For production UK telematics (1M+ policies), see the Databricks demo notebook (`notebooks/demo.py`) for the parallelisation pattern using Spark UDFs.

The standard approach at scale is:
1. Cluster policies into 10-50 risk segments using a simpler model
2. Fit a joint model per segment (1,000-5,000 policies each)
3. Use the segment-level association parameters for pricing

## Design choices

**Why EM rather than MCMC?** EM is deterministic, faster for moderate datasets, and produces a point estimate that actuaries can interrogate.

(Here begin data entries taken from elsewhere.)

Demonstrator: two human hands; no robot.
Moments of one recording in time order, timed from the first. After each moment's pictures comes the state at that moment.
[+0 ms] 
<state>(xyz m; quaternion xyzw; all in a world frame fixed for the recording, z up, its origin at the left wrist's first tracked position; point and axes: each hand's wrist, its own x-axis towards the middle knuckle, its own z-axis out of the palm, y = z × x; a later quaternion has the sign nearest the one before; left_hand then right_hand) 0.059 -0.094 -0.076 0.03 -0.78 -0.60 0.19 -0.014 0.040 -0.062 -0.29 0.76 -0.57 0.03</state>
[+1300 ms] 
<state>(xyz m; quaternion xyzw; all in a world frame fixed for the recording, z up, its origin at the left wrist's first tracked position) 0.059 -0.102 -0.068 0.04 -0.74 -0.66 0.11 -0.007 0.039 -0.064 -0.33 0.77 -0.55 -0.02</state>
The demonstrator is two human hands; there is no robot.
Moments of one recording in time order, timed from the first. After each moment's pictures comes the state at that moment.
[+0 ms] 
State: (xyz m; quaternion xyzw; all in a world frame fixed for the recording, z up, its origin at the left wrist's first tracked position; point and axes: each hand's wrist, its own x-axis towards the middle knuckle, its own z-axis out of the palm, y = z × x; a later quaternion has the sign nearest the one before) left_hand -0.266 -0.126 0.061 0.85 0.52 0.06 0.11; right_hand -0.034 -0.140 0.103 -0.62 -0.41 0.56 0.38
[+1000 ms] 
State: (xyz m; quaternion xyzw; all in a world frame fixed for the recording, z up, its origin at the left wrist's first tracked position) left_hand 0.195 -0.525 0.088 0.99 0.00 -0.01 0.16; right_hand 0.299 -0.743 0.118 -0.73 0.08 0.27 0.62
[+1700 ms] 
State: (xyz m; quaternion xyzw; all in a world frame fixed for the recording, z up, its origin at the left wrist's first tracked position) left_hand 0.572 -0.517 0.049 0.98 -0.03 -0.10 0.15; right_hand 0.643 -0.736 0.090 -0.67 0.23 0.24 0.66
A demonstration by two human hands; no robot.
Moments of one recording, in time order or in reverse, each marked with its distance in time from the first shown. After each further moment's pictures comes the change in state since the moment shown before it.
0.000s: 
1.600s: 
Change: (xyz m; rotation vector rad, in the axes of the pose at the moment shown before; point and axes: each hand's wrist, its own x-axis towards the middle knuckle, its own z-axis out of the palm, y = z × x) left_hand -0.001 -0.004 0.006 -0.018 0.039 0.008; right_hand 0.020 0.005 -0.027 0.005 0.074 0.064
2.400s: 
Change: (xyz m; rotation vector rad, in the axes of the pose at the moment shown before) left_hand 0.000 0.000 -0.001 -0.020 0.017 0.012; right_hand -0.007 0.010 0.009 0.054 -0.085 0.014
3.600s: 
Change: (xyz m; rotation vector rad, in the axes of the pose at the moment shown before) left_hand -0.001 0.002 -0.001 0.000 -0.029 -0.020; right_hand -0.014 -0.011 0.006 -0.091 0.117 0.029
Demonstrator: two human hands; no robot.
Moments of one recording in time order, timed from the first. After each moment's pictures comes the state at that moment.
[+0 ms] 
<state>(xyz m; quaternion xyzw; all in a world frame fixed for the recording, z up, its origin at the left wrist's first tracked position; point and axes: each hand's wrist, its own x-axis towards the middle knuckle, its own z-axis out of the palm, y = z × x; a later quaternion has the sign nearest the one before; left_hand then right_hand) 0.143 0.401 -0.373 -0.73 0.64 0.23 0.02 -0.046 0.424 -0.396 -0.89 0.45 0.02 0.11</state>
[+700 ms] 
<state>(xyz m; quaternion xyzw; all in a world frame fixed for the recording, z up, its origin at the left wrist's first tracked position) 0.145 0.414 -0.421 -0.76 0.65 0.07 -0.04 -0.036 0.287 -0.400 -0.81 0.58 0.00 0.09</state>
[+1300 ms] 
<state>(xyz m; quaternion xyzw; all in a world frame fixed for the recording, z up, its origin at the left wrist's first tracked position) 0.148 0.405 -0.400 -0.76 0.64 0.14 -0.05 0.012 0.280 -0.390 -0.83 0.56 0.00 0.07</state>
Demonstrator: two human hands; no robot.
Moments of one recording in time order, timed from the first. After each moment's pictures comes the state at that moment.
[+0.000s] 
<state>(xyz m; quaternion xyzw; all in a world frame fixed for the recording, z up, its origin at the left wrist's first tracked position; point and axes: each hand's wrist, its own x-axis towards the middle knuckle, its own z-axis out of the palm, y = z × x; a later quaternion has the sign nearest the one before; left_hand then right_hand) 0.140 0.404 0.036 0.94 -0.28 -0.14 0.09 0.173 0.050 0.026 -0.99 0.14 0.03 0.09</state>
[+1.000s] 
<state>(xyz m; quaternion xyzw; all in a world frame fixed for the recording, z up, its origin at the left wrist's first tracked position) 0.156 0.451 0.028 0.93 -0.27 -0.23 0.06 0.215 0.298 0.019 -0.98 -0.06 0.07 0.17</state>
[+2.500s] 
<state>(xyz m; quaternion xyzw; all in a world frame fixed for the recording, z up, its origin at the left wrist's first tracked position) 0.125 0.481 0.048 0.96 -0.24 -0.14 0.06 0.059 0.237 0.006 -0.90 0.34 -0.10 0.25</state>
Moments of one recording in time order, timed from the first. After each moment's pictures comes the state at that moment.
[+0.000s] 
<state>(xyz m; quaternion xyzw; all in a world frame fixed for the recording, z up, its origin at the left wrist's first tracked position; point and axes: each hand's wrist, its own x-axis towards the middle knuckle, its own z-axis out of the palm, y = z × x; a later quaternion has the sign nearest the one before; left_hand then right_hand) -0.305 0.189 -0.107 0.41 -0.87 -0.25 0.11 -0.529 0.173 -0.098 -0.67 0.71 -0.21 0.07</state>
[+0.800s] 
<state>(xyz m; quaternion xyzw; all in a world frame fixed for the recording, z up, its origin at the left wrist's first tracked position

MCMC (via PyMC) is more flexible but much slower and harder to audit. For UK regulatory purposes, a deterministic procedure with interpretable parameters is preferable.

**Why not use jmstate?** `jmstate` (PyPI) implements multi-state models via stochastic gradient EM. It is more general but has no insurance API, no UK data conventions, and limited documentation. For the standard single-event, single-marker use case, the classic Wulfsohn-Tsiatis EM with Gauss-Hermite quadrature is more appropriate.

**Why statsmodels for the LME?** The longitudinal sub-model could be implemented from scratch, but statsmodels handles near-singular `D` matrices, convergence checks, and constraint handling that would take significant effort to replicate correctly. The cost is a slightly slower initialisation.

**Why bootstrap SEs?** The Louis formula (Rizopoulos 2012, Chapter 4) gives closed-form SEs that are faster to compute, but is significantly more complex to implement correctly, especially for the association parameter. Bootstrap SEs are straightforward, correct, and sufficient for pricing applications. Louis formula is planned for v0.2.

## References

Wulfsohn, M.S. & Tsiatis, A.A. (1997). A joint model for survival and longitudinal data measured with error. *Biometrics*, 53(1), 330–339.

Rizopoulos, D. (2012). *Joint Models for Longitudinal and Time-to-Event Data*. Chapman & Hall/CRC.

van Houwelingen, H. & Putter, H. (2011). *Dynamic Prediction in Clinical Survival Analysis*. CRC Press.